▶ _YOUR GOAL_: For every line in the data below that contains "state", copy the line.
──────── DATA SHOWN
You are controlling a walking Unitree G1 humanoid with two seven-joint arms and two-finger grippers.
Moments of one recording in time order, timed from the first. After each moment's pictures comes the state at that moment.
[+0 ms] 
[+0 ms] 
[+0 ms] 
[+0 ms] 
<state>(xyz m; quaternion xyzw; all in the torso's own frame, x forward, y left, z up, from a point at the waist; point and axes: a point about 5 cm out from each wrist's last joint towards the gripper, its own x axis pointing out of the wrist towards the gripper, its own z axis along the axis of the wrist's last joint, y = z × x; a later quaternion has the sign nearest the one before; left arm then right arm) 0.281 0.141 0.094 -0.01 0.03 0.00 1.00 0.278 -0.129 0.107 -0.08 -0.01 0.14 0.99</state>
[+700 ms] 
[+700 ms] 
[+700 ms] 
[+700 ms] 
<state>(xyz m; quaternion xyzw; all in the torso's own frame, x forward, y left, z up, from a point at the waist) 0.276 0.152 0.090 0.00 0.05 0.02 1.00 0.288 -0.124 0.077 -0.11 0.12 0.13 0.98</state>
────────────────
▶ _EXERCISE OUTPUT_:
Moments of one recording in time order, timed from the first. After each moment's pictures comes the state at that moment.
<state>(xyz m; quaternion xyzw; all in the torso's own frame, x forward, y left, z up, from a point at the waist; point and axes: a point about 5 cm out from each wrist's last joint towards the gripper, its own x axis pointing out of the wrist towards the gripper, its own z axis along the axis of the wrist's last joint, y = z × x; a later quaternion has the sign nearest the one before; left arm then right arm) 0.281 0.141 0.094 -0.01 0.03 0.00 1.00 0.278 -0.129 0.107 -0.08 -0.01 0.14 0.99</state>
<state>(xyz m; quaternion xyzw; all in the torso's own frame, x forward, y left, z up, from a point at the waist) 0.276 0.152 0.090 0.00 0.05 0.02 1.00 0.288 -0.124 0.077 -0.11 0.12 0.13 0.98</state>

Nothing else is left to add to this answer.